Just as often, however, biographies are written on commission, at the request of a publisher. One definition of a “truly professional” writer is a person who is willing to write about anything, at any length and to any deadline, provided only that the job is well-paid. If you would like to be such a professional, now or in the future, imagine the following situation: A publisher comes to you and asks you to write a biography. It is of a man you have heard of but never met.
You ask a few reasonable questions. How old is this person?
“I’m not sure. Somewhere between thirty and sixty.”
“Do you have people that I can talk to who have known him all his life?”
“No.”
“Well, I mean known him for most of his life.”
“No.”
“How about some of his life.”
“I suppose so. I can give a fair amount of information about what he has been doing for the past half minute.”
If you would take the assignment, you are a truly professional writer.

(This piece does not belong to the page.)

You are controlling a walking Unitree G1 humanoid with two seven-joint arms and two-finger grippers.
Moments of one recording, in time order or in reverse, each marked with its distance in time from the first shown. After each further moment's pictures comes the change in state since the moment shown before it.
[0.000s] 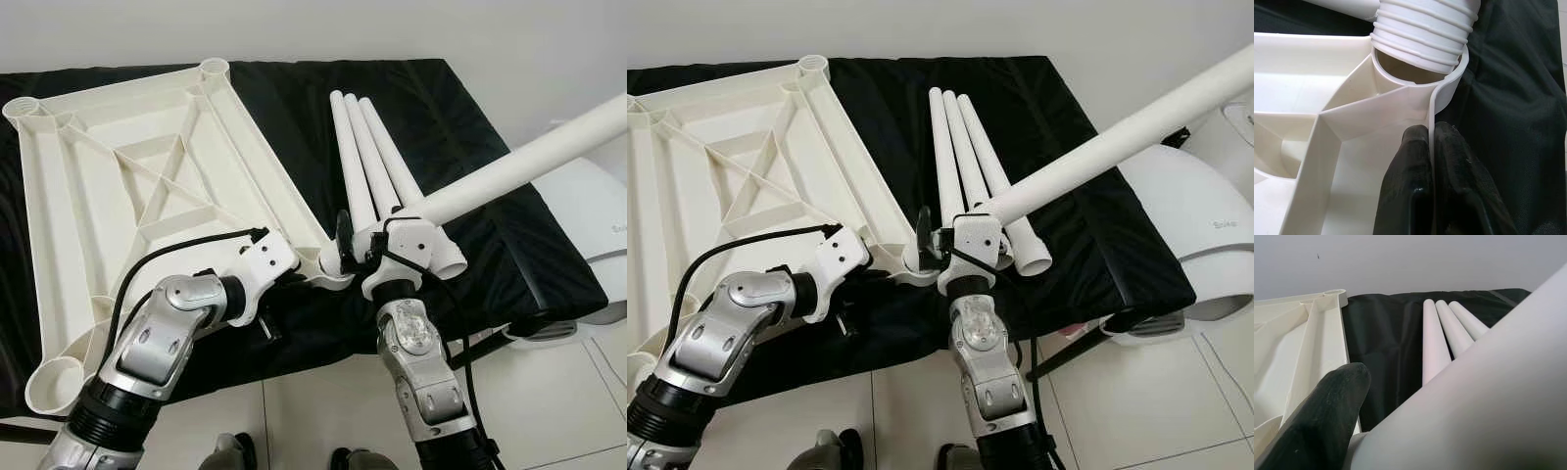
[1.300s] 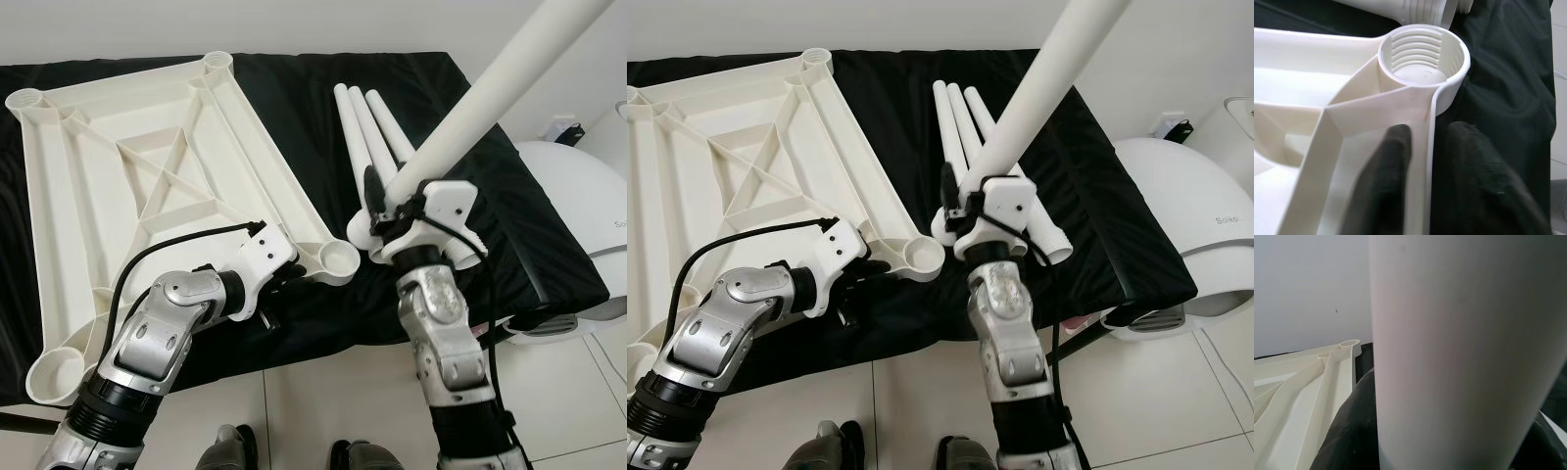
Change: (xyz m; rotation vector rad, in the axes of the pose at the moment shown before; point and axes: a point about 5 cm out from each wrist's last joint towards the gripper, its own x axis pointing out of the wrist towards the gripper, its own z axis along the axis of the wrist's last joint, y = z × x) left arm -0.001 0.000 -0.001 -0.035 -0.028 -0.003; right arm 0.022 -0.023 0.034 0.031 -0.151 0.029
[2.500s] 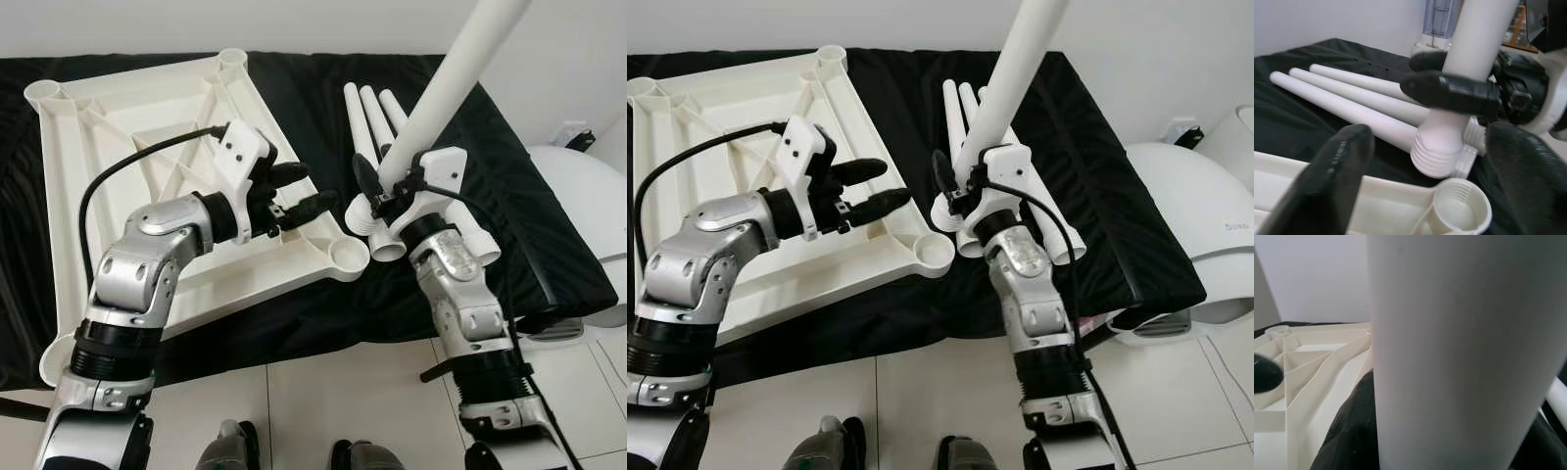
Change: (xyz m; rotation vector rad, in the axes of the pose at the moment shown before) left arm -0.014 0.043 0.078 -0.047 -0.372 0.059; right arm 0.033 -0.017 -0.007 -0.030 0.098 0.293
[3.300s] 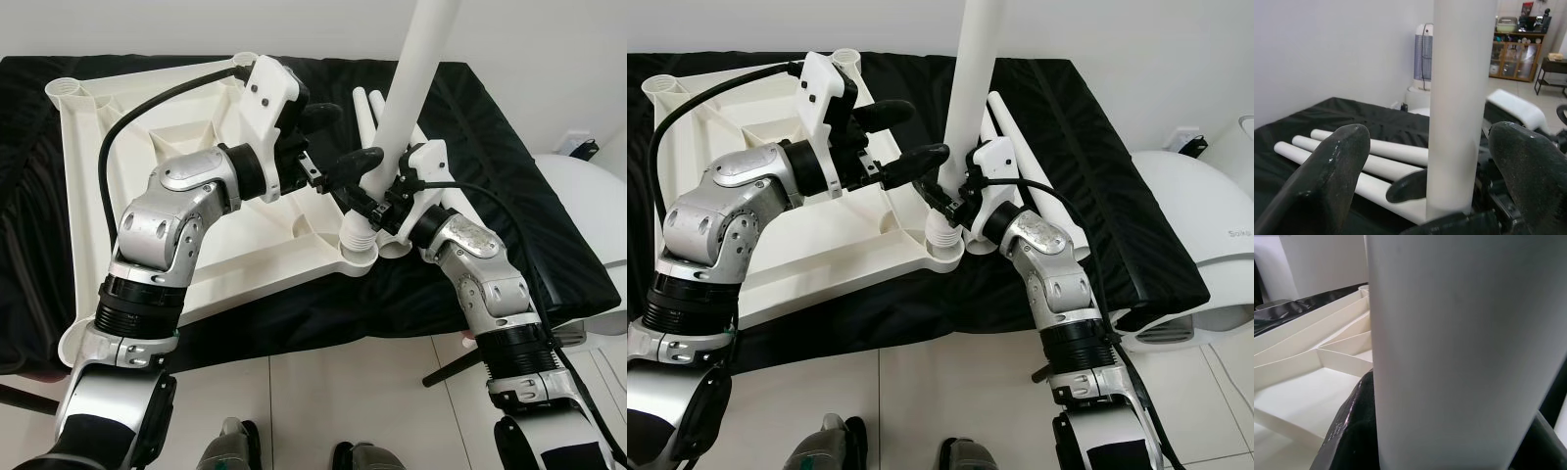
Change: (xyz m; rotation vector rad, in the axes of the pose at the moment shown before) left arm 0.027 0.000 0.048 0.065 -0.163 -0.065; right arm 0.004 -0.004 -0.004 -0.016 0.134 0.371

You might also, with a little training, make a good cosmologist.
A cosmologist seeks to understand the nature and history of the whole universe. The age of the universe is not known with great precision, but we believe it to be between ten and twenty billion years. Let’s say for the moment that it is fifteen billion.

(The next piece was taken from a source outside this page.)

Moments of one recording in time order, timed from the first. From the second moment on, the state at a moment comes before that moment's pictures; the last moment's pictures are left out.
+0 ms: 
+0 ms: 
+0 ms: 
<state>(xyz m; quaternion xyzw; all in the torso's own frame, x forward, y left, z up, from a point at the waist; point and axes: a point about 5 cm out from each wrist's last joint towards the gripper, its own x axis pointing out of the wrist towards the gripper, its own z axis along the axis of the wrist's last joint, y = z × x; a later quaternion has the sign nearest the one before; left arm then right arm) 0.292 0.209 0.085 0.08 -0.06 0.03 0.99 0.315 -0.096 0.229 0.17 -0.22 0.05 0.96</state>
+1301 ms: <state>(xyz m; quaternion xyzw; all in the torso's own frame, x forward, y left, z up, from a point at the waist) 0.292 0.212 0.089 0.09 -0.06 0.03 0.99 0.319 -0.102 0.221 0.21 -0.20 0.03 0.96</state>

We have been able to study the universe in detail for less than four hundred years, since the invention of the telescope in about 1608. That’s about one thirty-seven millionth of its fifteen billion year lifetime. One thirty-seven millionth of the life of a forty-five year old is thirty-eight seconds.

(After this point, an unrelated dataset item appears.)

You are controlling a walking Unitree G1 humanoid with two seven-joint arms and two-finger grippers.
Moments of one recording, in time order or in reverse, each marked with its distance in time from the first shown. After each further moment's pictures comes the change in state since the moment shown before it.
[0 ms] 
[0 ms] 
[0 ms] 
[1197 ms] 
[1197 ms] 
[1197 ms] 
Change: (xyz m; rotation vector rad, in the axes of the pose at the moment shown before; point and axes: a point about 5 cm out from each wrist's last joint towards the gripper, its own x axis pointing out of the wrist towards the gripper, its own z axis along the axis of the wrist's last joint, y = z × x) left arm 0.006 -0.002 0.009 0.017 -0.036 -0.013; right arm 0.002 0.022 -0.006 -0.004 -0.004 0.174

/> The task of writing a biography of the universe with so little solid information sounds hopeless. There is a chance of success only because the basic physical laws of the universe that govern events on both the smallest scale (atoms and subatomic particles) and the largest scale (stars, galaxies, and clusters of galaxies) have not changed since its earliest days.
That constancy is of course an assumption, not a fact; but there are reasons to make it, and we will come to those in due course.
Let me make one more introductory point. New biographies of old celebrities often promise “amazing new revelations.” These are normally, for obvious reasons, set at the end of the book, with the first three-quarters devoted to rehashing the same old material. I will be following this tried and tested philosophy. You will find little in the opening sections that was not in textbooks twenty or more years ago, and most of what I write is standard scientific dogma. I will provide due warning when the doubtful material appears.
2.STARS…
I said that we’ve been studying the external universe for only four hundred years. That’s an understatement if we accept that stars and planets must have been the subject of speculation since mankind first looked up and wondered about those points of light in the sky. However, no one had any idea until four hundred years ago what planets and stars were, or of their sizes, distances, and composition.
The modern view, that all stars are giant globes of hot gas, developed after 1609, when Galileo turned his homemade telescope upwards. He found that the Sun was not the perfect, unmarked sphere that traditional teaching required, but a rotating object with lots of surface detail, like sunspots and solar flares.
Over the next couple of hundred years, the size and the temperature of the sun were pinned down fairly well. It is a great ball of gas, about a million miles across, with a surface at 6,000 degrees Celsius. What was not understood at all, even a hundred years ago, was the way that the sun stays hot.